Friday 24 March 2023

Revealed: the US is averaging one chemical accident every two days

Guardian analysis of data in light of Ohio train derailment shows accidental releases are happening consistently

Mike DeWine, the Ohio governor, recently lamented the toll taken on the residents of East Palestine after the toxic train derailment there, saying “no other community should have to go through this”.

But such accidents are happening with striking regularity. A Guardian analysis of data collected by the Environmental Protection Agency (EPA) and by non-profit groups that track chemical accidents in the US shows that accidental releases – be they through train derailments, truck crashes, pipeline ruptures or industrial plant leaks and spills – are happening consistently across the country.

By one estimate these incidents are occurring, on average, every two days.

“These kinds of hidden disasters happen far too frequently,” Mathy Stanislaus, who served as assistant administrator of the EPA’s office of land and emergency management during the Obama administration, told the Guardian. Stanislaus led programs focused on the cleanup of contaminated hazardous waste sites, chemical plant safety, oil spill prevention and emergency response.

In the first seven weeks of 2023 alone, there were more than 30 incidents recorded by the Coalition to Prevent Chemical Disasters, roughly one every day and a half. Last year the coalition recorded 188, up from 177 in 2021. The group has tallied more than 470 incidents since it started counting in April 2020.

The incidents logged by the coalition range widely in severity but each involves the accidental release of chemicals deemed to pose potential threats to human and environmental health.

In September, for instance, nine people were hospitalized and 300 evacuated in California after a spill of caustic materials at a recycling facility. In October, officials ordered residents to shelter in place after an explosion and fire at a petrochemical plant in Louisiana.

Among multiple incidents in December, a large pipeline ruptured in rural northern Kansas, smothering the surrounding land and waterways in 588,000 gallons of diluted bitumen crude oil. Hundreds of workers are still trying to clean up the pipeline mess, at a cost pegged at around $488m.

The precise number of hazardous chemical incidents is hard to determine because the US has multiple agencies involved in response, but the EPA told the Guardian that over the past 10 years, the agency has “performed an average of 235 emergency response actions per year, including responses to discharges of hazardous chemicals or oil”. The agency said it employs roughly 250 people devoted to the EPA’s emergency response and removal program.

Live in daily fear of an accident’

The coalition has counted 10 rail-related chemical contamination events over the last two and a half years, including the derailment in East Palestine, where dozens of cars on a Norfolk Southern train derailed on 3 February, contaminating the community of 4,700 people with toxic vinyl chloride.

The vast majority of incidents, however, occur at the thousands of facilities around the country where dangerous chemicals are used and stored.

“What happened in East Palestine, this is a regular occurrence for communities living adjacent to chemical plants,” said Stanislaus. “They live in daily fear of an accident.”

In all, roughly 200 million people are at regular risk, with many of them people of color, or otherwise disadvantaged communities, he said.

There are close to 12,000 facilities across the nation that have on site “extremely hazardous chemicals in amounts that could harm people, the environment, or property if accidentally released”, according to a Government Accountability Office (GAO) report issued last year. These facilities include petroleum refineries, chemical manufacturers, cold storage facilities, fertilizer plants and water and wastewater treatment plants, among others.

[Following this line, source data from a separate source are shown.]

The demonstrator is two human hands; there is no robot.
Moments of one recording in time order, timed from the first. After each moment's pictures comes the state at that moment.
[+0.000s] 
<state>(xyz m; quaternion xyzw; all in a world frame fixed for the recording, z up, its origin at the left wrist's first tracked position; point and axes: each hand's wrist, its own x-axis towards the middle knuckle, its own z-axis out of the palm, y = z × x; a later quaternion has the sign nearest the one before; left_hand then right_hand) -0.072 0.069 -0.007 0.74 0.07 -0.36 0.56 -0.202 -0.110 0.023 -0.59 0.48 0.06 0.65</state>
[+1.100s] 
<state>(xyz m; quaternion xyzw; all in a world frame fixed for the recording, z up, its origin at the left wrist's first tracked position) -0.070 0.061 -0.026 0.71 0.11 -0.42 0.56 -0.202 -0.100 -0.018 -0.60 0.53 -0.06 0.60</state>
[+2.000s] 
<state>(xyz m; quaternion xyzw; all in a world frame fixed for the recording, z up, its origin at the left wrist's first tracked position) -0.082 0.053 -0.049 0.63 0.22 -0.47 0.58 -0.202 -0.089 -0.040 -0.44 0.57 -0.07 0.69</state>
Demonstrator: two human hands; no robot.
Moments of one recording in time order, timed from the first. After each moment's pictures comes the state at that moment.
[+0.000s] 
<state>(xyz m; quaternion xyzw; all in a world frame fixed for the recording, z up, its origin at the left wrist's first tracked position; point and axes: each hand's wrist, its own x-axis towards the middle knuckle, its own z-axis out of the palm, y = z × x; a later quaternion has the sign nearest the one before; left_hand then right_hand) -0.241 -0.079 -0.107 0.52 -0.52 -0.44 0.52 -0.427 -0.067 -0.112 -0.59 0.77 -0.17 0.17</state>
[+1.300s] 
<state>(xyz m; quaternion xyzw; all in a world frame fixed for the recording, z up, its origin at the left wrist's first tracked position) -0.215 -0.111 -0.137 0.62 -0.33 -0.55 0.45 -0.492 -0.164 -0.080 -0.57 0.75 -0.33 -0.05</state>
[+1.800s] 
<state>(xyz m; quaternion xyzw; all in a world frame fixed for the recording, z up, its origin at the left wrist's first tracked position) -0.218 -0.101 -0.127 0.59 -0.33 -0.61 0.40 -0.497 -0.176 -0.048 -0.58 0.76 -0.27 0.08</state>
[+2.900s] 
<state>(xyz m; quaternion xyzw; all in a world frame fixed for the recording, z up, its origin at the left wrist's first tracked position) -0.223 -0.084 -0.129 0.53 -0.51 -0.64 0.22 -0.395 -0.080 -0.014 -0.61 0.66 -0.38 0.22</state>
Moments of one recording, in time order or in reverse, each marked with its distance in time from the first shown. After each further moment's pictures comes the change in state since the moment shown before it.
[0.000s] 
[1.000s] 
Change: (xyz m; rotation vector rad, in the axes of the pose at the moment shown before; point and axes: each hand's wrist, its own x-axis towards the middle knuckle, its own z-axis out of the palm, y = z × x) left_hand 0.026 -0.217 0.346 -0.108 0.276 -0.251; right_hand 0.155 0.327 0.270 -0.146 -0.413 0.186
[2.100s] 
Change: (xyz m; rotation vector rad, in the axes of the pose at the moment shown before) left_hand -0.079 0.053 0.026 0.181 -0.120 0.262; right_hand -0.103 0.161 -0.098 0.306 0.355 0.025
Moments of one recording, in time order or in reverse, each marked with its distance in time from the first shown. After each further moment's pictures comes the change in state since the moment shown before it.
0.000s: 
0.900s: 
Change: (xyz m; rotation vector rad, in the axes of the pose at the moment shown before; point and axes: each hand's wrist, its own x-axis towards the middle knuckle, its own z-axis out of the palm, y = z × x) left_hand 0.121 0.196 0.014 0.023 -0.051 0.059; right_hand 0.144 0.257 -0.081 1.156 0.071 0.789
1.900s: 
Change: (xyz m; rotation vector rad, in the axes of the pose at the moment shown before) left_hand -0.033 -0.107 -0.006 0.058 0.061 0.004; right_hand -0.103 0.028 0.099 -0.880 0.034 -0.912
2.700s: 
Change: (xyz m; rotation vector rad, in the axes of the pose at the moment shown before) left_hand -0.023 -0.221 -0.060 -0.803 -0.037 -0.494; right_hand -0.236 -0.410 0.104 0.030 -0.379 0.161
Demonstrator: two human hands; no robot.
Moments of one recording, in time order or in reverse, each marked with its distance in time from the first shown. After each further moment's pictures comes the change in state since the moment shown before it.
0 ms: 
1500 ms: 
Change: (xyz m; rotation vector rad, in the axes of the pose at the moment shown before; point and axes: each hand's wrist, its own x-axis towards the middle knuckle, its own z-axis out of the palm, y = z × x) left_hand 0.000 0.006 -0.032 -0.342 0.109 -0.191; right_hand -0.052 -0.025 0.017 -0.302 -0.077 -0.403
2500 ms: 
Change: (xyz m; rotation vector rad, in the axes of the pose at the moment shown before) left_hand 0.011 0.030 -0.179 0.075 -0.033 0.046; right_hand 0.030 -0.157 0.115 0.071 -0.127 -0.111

EPA data shows more than 1,650 accidents at these facilities in a 10-year span between 2004 and 2013, roughly 160 a year. More than 775 were reported from 2014 through 2020. Additionally, after analyzing accidents in a recent five-year period, the EPA said it found accident-response evacuations impacted more than 56,000 people and 47,000 people were ordered to “shelter-in-place.”

Accident rates are particularly high for petroleum and coal manufacturing and chemical manufacturing facilities, according to the EPA. The most accidents logged were in Texas, followed by Louisiana and California.